Les journées de l'autisme - les 15 et 16 mai 2004 - seront certainement l'occasion pour les associations de célébrer une petite victoire sur le gouvernement français. Le comité des ministres du Conseil de l'Europe a, en effet, adopté, dans une résolution du 10 mars 2004, une décision du comité européen des droits sociaux de novembre 2003. Ce dernier a considéré que la France ne respectait pas ses obligations éducatives vis-à-vis des personnes autistes au regard de la charte sociale européenne.
Pour mémoire, une procédure de réclamation collective permet à certaines organisations habilitées de saisir le comité européen des droits sociaux de recours alléguant la violation de la charte. Cette instance prononce ensuite une décision sur son bien-fondé et la transmet au comité des ministres du Conseil de l'Europe dans un rapport. Ce dernier peut alors décider de l'adopter dans une résolution.
Tout commence en juillet 2002. Autisme-Europe, qui fédère des associations de parents de personnes autistes d'une dizaine de pays européens, en accord avec les associations françaises (Autisme France, Unapei, Sésame Autisme et Pro Aid Autisme...), demande au comité européen des droits sociaux de déclarer que la France ne remplit pas de manière satisfaisante les obligations qui lui incombent au regard des articles 15§1 et 17§1 de la partie II et de l'article E de la partie V de la charte sociale européenne. En cause, le fait que « les enfants et adultes autistes n'exercent pas et ne peuvent pas exercer de manière effective, adéquate et en nombre suffisant leur droit à être éduqués en milieu ordinaire ou à trouver des formules de placement bénéficiant d'un soutien adéquat dans des institutions spécialisées qui offrent des possibilités éducatives et des services connexes » et le non-respect du principe de non-discrimination. Autrement dit, il ne s'agissait pas de savoir si la France respectait la charte du point de vue des textes juridiques mais de vérifier si la pratique suivie en France lui était conforme.
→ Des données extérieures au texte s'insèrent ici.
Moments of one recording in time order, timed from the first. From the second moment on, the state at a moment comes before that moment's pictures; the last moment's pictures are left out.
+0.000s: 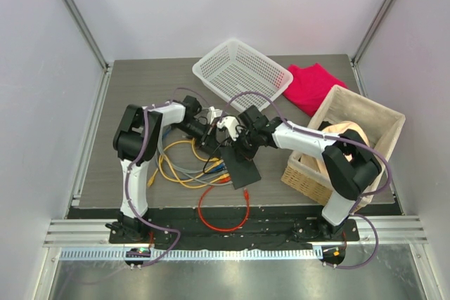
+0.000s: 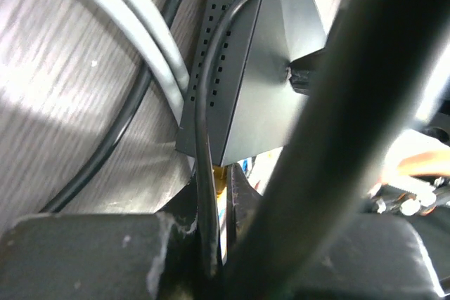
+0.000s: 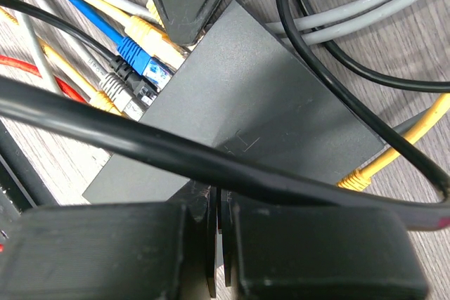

Le comité européen des droits sociaux répond par la négative. En préalable, il rappelle que, pour l'application de la charte, l'obligation incombant aux Etats parties est de prendre non seulement des initiatives juridiques mais encore des initiatives concrètes propres à permettre le plein exercice des droits reconnus par la charte. En outre, « lorsque la réalisation de l'un des droits en question est exceptionnellement complexe et particulièrement onéreuse, l'Etat partie doit s'efforcer d'atteindre les objectifs de la charte à une échéance raisonnable, au prix de progrès mesurables, en utilisant au mieux les ressources qu'il peut mobiliser », souligne le comité. Enfin, les Etats parties doivent être particulièrement attentifs à l'impact des choix opérés sur les groupes dont la vulnérabilité est la plus grande et sur leurs familles.
Or, à la lumière de ces principes, le comité européen observe que, s'agissant des enfants et adultes autistes, la France n'a pas, « en dépit d'un débat national vieux de plus de 20 ans sur l'importance du groupe concerné et les stratégies pertinentes de prise en charge, marqué des avancées suffisantes, même après la promulgation de la loi du 30 juin 1975 d'orientation des personnes handicapées, dans la prise en charge de l'éducation des personnes autistes ». Il juge également que la définition de l'autisme retenue par la plupart des documents officiels français est toujours restrictive par rapport à celle de l'Organisation mondiale de la santé, et que nombre de statistiques nécessaires à l'évaluation rationnelle des progrès réalisés au fil du temps fait toujours défaut. Enfin, il considère comme établi que la proportion d'enfants autistes scolarisée dans les établissements de droit commun ou spécialisés demeure « extrêmement faible et significativement inférieure à la proportion constatée pour les autres enfants, handicapés ou non » et qu'il existe « une insuffisance chronique de structures d'accueil ou d'appui pour autistes adultes ».
C'est cette décision qui est avalisée par le comité des ministres, celui-ci ayant néanmoins pris « note de la déclaration du gouvernement » indiquant qu'il s'engageait « à mettre la situation en conformité avec la charte révisée » et à prendre des mesures en ce sens. Il demande également « que la France fasse état, lors de la présentation du prochain rapport relatif aux dispositions pertinentes de la charte sociale européenne révisée, d'une amélioration de la situation ».